Can someone help me solve the integral of (tan x)^(1/2)?

[zachnorious]

Can please anyone show me how to solve the

integral of (tan x)^(1/2) ? (integral of the square root of tangent)

Thank you in advance,
Panos


I can't do anything else than the obvious tan=sin/cos. I really can't figure out which differentiation is giving you the sin^(1/2) * cos^(-1/2) :(

 

[Dick]

Start with substituting u^2=tan(x) and see where that leads you.

 

[Gib Z]

Don't give up if the work gets a little complex btw. Personally I tend to think it's a sad sign when a simple looking integral gets really ugly, but this one gets REALLY ugly.

 

[chaoseverlasting]

It doesn't get ugly. Just keep at it. It just a bit long is all.

 

[CompuChip]

And you probably need a little identity about cos(arctan(z)).

 

[Gib Z]

It doesn't get ugly. Just keep at it. It just a bit long is all.

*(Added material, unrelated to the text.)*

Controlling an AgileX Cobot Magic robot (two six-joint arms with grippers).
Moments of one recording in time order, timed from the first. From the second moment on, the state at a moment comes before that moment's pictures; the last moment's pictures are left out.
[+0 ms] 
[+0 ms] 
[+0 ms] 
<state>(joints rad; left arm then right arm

"a bit long" is somewhat an understatement =P

Don't click on this link if you want the integral done by yourself!:

http://mcraefamily.com/MathHelp/CalculusIntegralTableOfIntegralsSqrtTan.htm

 

[zachnorious]

Thank u all very much. :)
With ur suggestions I got it until
$$2\int(\frac{u^2}{1+u^4}du$$

but then, stuck :p

I'm goin to see the solution now, thnx Gib for the link

 

[murshid_islam]

Thank u all very much. :)
With ur suggestions I got it until
$$2\int(\frac{u^2}{1+u^4}du$$

I got
$$2\int\frac{u^2}{1+u^4}du = 2\int\frac{u^2}{\left(u^2 + \sqrt{2}u + 1\right)\left(u^2 - \sqrt{2}u + 1\right)}du$$the partial fraction expansion doesn't look good. :(

 

[Redbelly98]

Mod's note:
Misleading nonsense has been deleted. PF regrets the confusion this may have caused.

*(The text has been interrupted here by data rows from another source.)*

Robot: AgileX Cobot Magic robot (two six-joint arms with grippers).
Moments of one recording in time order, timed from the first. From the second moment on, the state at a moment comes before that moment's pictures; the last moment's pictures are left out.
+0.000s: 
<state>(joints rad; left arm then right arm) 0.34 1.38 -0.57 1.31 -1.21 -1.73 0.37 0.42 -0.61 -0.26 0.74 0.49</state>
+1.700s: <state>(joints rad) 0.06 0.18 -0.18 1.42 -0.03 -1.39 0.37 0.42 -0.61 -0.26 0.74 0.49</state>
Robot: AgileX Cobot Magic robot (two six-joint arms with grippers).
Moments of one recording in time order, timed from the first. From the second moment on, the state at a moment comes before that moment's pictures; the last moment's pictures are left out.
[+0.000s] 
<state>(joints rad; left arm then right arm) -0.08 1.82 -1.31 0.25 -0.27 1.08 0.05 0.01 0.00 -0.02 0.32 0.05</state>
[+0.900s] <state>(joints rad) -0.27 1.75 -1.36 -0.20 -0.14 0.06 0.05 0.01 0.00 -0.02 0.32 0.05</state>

murshid_islam, I'll suggest starting a new thread as your best chance of getting help, since this thread was from 2 years ago. Again, we regret the misleading, confusing posts that were made here.

 

[murshid_islam]

Mod's note:
Misleading nonsense has been deleted.

Thanks.

murshid_islam, I'll suggest starting a new thread as your best chance of getting help, since this thread was from 2 years ago.

Thanks again for the advice. I will start a new thread.